В беседке, собранной из деревянных решеток, было темновато. Светлые пятнышки, повторяя резной узор, устилали пол, скамейку и столик, арочный вход светился предзакатно-розовым. Дальняя стена мешала разросшимся яблоням, и листики протиснулись сквозь решетку, притворяясь плющом. Но плющом не пахло, и это было просто отлично. Сколько уж времени прошло, а стоит растереть в пальцах лист, сразу вспоминается Торнхэл, серебристый лунный свет, заливавший галерею, и разговор с туром Весем.

Послышались шаги, и на пороге возникла тоненькая фигурка. Рыжие волосы, пушисто выбивающиеся из косы, светились от заходящего солнца.

– А княжича Артемия нет. Разве вам не сказали?

– Сказали. Но я решил подождать. Может, составишь компанию, не дашь заскучать гостю?

От Лисены пахло свежей выпечкой, корицей и чем-то сладким вроде клубничного варенья. Когда она смеялась, то откидывала голову и показывала зубки; один стоял косенько, и Митьке это ужасно нравилось, он старался вспомнить как можно больше забавных историй.

– Ой, по вам жук ползет! Да вот же!

Лисена сняла с Митькиного эполета небесную коровку. Посадила на указательный палец, протараторила:

– Лети-лети до Сада,

Пусть там будут рады.

Выполни желание,

Будет мне награда.

Красные с черными точками крылья раскрылись, и жук, мелькнув в пятнышке света, пропал. Лисена проводила его взглядом и снова повернулась к Митьке.

– А что ты загадала?

– Не скажу!

– Ну все-таки?

– Нет-нет-нет, – замотала головой, роняя косу с плеча. – Вы лучше расскажите дальше.

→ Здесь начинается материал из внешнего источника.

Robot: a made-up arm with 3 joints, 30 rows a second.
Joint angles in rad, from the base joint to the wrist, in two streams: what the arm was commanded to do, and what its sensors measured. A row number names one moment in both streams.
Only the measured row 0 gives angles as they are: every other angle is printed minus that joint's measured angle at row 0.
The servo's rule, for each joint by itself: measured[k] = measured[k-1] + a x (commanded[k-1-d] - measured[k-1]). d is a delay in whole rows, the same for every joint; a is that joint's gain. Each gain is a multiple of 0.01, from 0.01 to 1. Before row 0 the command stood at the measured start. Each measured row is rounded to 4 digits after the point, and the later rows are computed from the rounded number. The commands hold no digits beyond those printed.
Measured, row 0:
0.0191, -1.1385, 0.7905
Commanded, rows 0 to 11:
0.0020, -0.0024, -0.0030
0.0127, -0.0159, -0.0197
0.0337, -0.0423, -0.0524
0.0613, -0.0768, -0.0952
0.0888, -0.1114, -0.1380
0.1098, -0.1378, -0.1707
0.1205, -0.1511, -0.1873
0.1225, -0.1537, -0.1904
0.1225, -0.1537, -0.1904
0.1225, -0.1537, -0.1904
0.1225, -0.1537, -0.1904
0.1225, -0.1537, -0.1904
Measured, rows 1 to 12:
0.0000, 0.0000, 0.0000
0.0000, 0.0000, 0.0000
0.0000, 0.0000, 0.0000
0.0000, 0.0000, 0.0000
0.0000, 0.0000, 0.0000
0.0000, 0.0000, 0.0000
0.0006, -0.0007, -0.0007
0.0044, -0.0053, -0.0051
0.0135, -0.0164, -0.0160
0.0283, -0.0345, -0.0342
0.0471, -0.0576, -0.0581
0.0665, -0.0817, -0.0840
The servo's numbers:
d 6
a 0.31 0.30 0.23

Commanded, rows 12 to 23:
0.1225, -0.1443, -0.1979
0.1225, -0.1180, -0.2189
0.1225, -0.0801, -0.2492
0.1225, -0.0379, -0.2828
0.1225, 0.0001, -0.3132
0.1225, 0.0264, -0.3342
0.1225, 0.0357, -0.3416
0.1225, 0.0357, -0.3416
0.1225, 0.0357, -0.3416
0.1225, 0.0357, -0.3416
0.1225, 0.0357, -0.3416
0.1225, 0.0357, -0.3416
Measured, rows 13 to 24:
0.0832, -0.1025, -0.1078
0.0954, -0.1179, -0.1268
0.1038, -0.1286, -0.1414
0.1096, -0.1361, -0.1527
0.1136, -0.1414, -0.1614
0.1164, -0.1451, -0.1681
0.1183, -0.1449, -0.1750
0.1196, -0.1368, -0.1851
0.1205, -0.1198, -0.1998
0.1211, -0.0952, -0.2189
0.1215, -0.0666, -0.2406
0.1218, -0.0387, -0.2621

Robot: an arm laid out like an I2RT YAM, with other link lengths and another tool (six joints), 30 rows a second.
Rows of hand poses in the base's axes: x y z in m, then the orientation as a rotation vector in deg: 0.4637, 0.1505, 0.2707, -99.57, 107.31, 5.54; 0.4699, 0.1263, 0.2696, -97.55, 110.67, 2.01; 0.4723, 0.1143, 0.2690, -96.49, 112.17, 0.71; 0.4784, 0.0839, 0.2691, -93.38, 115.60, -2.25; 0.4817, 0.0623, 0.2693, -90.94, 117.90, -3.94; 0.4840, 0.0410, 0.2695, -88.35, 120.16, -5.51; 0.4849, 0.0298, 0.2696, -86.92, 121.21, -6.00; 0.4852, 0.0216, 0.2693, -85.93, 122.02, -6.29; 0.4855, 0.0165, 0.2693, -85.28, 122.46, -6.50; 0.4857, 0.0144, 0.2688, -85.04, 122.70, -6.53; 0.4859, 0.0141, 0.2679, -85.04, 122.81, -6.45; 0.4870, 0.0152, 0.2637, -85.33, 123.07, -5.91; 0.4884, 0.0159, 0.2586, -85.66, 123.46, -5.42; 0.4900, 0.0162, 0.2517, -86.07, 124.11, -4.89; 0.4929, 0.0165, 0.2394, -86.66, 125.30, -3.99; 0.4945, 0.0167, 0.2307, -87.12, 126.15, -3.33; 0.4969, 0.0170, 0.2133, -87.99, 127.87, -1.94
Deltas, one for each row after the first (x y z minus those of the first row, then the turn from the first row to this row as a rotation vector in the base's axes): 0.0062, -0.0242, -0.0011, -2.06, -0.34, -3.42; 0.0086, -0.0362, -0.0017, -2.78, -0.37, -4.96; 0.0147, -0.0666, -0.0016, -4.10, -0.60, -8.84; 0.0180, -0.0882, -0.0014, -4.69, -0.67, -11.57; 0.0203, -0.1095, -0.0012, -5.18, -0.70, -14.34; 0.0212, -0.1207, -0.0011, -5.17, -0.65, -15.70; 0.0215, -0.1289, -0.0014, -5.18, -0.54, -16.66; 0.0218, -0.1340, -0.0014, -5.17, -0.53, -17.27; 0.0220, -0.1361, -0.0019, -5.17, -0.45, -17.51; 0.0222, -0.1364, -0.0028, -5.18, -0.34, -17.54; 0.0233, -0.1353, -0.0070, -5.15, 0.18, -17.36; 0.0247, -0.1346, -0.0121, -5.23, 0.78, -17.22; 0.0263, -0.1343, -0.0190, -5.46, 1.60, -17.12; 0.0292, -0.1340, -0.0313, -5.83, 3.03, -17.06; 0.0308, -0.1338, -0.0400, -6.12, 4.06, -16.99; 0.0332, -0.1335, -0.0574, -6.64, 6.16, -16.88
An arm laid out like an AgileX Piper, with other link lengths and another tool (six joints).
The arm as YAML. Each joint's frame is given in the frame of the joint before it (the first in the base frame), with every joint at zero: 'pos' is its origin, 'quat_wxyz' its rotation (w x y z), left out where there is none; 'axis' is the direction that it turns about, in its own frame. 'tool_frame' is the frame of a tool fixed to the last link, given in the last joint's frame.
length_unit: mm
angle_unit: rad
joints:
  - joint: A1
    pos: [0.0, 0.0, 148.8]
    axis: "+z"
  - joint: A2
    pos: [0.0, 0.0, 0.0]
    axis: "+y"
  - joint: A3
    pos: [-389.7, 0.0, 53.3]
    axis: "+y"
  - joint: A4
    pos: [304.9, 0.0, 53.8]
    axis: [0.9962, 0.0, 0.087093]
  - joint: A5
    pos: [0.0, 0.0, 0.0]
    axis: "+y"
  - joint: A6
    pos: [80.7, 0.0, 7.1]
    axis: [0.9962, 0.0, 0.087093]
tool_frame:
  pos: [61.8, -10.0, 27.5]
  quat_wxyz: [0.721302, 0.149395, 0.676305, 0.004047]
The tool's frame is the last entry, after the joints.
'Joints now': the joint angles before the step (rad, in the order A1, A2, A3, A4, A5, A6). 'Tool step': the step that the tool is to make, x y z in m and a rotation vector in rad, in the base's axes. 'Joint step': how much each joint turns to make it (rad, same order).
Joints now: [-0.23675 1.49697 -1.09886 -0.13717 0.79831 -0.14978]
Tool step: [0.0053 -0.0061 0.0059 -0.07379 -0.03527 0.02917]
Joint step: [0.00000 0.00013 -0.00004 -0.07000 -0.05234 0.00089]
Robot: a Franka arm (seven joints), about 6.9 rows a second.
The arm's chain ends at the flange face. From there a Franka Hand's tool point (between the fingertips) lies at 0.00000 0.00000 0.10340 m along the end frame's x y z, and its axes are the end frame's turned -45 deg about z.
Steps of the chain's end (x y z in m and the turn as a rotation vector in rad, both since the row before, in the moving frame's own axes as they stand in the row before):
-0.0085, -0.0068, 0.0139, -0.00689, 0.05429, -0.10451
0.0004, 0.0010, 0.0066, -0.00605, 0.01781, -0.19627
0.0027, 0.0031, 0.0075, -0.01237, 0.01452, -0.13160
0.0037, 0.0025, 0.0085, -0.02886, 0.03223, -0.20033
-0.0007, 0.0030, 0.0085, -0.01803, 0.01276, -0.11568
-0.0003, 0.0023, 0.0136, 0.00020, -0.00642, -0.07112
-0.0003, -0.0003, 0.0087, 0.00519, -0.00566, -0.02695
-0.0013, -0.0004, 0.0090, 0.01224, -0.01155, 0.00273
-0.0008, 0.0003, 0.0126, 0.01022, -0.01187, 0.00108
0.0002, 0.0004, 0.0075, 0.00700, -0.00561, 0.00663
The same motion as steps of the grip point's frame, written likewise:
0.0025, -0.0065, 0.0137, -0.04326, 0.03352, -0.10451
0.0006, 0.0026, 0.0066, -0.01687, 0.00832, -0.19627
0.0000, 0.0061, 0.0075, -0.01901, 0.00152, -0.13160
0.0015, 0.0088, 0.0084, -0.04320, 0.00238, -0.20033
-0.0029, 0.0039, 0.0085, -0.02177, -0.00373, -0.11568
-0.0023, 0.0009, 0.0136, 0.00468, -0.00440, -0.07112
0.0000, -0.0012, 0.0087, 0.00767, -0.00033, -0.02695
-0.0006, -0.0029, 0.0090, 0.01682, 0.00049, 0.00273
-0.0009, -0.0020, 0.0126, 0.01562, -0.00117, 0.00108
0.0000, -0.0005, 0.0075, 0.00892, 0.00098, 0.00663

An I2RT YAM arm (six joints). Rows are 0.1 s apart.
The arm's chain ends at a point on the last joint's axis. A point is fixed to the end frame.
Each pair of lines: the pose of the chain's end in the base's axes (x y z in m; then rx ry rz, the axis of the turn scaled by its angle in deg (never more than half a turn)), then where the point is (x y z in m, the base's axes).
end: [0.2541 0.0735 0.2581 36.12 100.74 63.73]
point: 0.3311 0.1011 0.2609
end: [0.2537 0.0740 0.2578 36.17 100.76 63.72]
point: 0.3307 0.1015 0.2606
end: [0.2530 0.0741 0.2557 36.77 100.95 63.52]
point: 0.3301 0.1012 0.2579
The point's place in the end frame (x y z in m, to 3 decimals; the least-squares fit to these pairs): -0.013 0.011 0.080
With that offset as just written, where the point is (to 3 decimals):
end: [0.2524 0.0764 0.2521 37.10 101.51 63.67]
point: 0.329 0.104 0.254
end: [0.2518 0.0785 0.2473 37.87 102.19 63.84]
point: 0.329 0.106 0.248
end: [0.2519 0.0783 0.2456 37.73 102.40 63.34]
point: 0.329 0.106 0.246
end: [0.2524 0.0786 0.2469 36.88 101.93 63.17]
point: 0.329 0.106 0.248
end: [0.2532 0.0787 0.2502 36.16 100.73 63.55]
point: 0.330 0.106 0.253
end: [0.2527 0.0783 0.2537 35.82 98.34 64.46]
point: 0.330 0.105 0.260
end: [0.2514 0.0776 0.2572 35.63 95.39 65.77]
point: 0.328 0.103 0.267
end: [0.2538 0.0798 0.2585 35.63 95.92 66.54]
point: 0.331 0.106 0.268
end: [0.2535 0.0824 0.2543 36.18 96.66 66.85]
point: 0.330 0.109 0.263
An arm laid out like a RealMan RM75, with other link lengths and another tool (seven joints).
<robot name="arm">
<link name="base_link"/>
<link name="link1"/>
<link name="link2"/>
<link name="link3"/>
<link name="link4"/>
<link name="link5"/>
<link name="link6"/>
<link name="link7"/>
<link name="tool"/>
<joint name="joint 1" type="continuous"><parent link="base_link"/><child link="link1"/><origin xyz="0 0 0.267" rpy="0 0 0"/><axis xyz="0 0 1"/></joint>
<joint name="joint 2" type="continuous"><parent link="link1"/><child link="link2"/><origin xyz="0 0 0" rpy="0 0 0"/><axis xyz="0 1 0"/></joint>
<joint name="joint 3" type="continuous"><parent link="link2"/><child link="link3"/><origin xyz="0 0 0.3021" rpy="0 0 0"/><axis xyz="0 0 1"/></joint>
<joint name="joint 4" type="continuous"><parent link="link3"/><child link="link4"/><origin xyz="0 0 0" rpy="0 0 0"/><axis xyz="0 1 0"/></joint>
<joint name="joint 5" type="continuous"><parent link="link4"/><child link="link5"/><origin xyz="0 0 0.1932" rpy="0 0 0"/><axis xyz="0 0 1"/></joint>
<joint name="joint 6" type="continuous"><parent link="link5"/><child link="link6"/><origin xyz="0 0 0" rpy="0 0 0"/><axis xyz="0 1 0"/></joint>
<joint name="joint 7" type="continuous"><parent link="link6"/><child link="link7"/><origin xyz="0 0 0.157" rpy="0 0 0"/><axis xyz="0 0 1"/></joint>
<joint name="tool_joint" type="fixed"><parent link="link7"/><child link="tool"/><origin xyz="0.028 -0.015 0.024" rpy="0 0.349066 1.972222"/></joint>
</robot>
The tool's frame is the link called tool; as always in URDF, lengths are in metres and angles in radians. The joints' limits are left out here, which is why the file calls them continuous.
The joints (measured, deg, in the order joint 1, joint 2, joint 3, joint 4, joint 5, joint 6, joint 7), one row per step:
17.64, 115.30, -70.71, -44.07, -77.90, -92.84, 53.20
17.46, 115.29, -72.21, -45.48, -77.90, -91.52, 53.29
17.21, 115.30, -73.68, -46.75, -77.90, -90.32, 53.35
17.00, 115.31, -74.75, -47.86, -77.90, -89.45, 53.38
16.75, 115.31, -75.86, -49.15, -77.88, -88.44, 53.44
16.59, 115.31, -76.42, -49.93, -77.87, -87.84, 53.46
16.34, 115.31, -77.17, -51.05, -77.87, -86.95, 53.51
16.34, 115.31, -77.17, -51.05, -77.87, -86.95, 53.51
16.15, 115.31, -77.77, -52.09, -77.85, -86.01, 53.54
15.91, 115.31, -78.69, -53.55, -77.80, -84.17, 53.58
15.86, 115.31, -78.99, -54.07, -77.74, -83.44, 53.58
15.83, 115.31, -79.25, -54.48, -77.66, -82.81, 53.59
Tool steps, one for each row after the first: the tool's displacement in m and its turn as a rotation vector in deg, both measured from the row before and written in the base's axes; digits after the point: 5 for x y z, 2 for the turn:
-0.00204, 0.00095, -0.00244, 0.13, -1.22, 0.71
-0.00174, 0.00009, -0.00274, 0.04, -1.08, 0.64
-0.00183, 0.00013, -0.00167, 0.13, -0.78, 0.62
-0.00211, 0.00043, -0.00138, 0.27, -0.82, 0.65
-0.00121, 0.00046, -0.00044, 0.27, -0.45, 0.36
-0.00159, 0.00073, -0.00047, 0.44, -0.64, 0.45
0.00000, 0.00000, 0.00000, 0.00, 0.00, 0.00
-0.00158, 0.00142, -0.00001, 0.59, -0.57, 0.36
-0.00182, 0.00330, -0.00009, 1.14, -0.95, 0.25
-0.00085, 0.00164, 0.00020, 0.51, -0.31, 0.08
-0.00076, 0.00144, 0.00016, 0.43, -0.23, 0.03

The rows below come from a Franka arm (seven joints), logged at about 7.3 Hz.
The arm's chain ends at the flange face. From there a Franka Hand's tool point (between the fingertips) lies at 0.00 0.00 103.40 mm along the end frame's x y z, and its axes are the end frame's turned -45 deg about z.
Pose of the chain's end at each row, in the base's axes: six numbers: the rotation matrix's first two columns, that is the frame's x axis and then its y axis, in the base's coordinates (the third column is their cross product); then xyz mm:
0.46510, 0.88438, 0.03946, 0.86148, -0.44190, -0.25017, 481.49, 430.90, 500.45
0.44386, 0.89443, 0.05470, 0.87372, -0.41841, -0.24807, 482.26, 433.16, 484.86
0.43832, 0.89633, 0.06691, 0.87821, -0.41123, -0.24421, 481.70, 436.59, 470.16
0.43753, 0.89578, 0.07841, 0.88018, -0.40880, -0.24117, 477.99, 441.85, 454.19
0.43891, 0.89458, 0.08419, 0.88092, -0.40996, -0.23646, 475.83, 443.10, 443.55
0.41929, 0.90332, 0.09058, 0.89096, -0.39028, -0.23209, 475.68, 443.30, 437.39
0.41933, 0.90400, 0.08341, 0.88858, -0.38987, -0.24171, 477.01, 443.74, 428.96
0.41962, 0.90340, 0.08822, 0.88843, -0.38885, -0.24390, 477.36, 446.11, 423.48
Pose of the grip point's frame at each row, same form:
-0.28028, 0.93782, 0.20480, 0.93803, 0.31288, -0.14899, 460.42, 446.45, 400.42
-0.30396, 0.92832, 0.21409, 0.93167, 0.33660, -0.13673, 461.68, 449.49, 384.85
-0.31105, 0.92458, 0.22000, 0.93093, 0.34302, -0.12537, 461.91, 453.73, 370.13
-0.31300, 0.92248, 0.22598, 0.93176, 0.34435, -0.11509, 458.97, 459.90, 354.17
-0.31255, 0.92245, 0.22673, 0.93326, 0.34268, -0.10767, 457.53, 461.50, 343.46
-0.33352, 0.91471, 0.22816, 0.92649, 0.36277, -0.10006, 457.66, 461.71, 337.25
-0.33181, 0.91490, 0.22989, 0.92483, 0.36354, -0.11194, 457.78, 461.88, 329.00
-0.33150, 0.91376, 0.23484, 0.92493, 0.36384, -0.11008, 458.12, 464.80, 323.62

– Элина! – Негромкий голос был сух и жесток, как кнутовище.

Лисена вскочила. Поднялся и Митька:

– Добрый вечер, Дарика. Я жду Артемия.

– Он не сообщал, что будет.

– Странно. А собирался, вроде, заехать.

– Элинка, марш в столовую.

Девушка тенью проскользнула мимо матери. Дарика не уходила, смотрела пристально на Митьку.

– Я, пожалуй, пойду. Поздно. Наверное, он передумал.

Горничная княгини Торн молча посторонилась, давая дорогу. Митька выскочил из беседки, чувствуя себя нашкодившим щенком. Но это ведь глупо! Он круто развернулся, шагнул к Дарике:

– Зря вы так. Ну вы должны же меня по Южному Зубу помнить! Вы что же, думаете, я Элинку обижу?

Дарика качнула головой, сказала устало:

– Я как раз другого боюсь, княжич Дин. Вы бы и правда ехали. А то вон уже как стемнело.

***

Турлин открывался для Темки совсем с другой стороны. Княжич и не подозревал раньше, сколько в столице трактиров и кабачков, темных забегаловок и светлых обеденных залов. В одних стоит опасаться не только за кошелек, но и за жизнь – на одни золоченые пуговицы от Темкиного мундира какой-нибудь лихой человек мог погулять неделю, угощая товарищей и одаривая женщин. В других, наоборот, нужно позвенеть мешочком с деньгами, и найдется все, даже самые изысканные блюда, ставшие редкостью после войны.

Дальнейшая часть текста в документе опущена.